In my mother’s eyes.
I see her past. The one she told me about when I was a child, and the one I came to understand as a woman. I see the poverty she described living in as a little girl and the strength that comes to those who made it through.
I see the years we spent — just the two of us — hoping she would find love again. I see the years when love finally arrived and the memories of our blended family.
I see her in the car driving me to the orthodontist and taking me window shopping after to cheer me up because I “looked so ugly,” and reminding me that I was beautiful despite the headgear and glasses.
I see the shyness she fought her entire life to overcome, and I hear the laughter she shared with those who knew her. I see her standing in the kitchen making jam with the blackberries I picked that morning.
I see her listening to me practice the piano and beaming with pride when I told her I would be graduating from college with honors. I see her brag to others about “her girls” even when her youngest was driving her crazy.
I see her standing beside me when the ultrasound showed a baby boy would grace our family and waiting all night for the little prince to make his debut.
I see her holding my hair back while I threw up on the day my divorce was final and reminding me that despite the pain…” this too shall pass.”

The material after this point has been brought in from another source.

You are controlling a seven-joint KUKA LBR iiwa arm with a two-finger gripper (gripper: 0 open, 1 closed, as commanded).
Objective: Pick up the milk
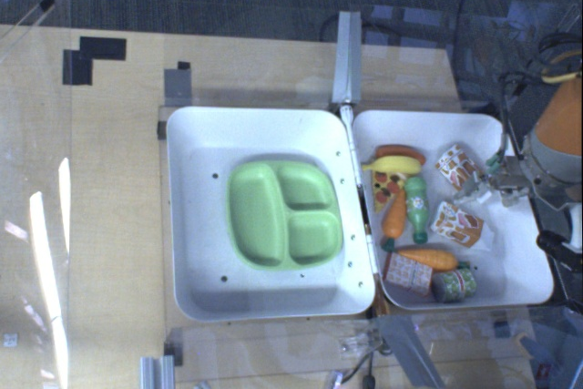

I see her loving my father until he died and her memory of him diminishing a little more every day. I see her loving us — all of us — with every ounce of her being.
I see her.
I see her present. The state of the in-between. I see her in a space where the days drift seamlessly into one another, and the hours sometimes go painstakingly slow. A space where one foot is in reality and the other in a land far, far away — only this is not a fairytale, and there is no fairy godmother to wave her magic wand to bring my mother back to me.
I see her face light up with pride over her latest coloring project or an intricate drawing she just finished for one of her girls. I see her frantically search for the phone when it rings and fumble as she tries to remember how to answer it.
I see how much she misses us, even though the moments are fleeting, and soon she is floating away again into the depths of Alzheimer’s.
I see her become quiet and distant in the moments the words she desperately wants to say escape her. I see her become angry and combative when she cannot remember how to button her shirt. And I see her smile and hear her laugh on the good days when we talk about things from days long gone.
I see her.
Though my mother’s eyes…
I see her future. And it scares me. I see the journey she is on, and it is the same one we watched her step-father take long ago. I see her taking daily steps toward the edge of a chasm from which she will never return.
And it scares me. Not because my child or I may take the same journey one day, but because I see myself now as her mother, and it is my job and, most of all, my honor to protect her from what lies ahead, even if the path is dark.
I see her spirited soul fighting for her independence. I see her gracious heart fighting for her family. I see her fighting for me — our brave, proud, strong, beautiful mother.
I see her.
I see her.
Through my mother’s eyes, I see her.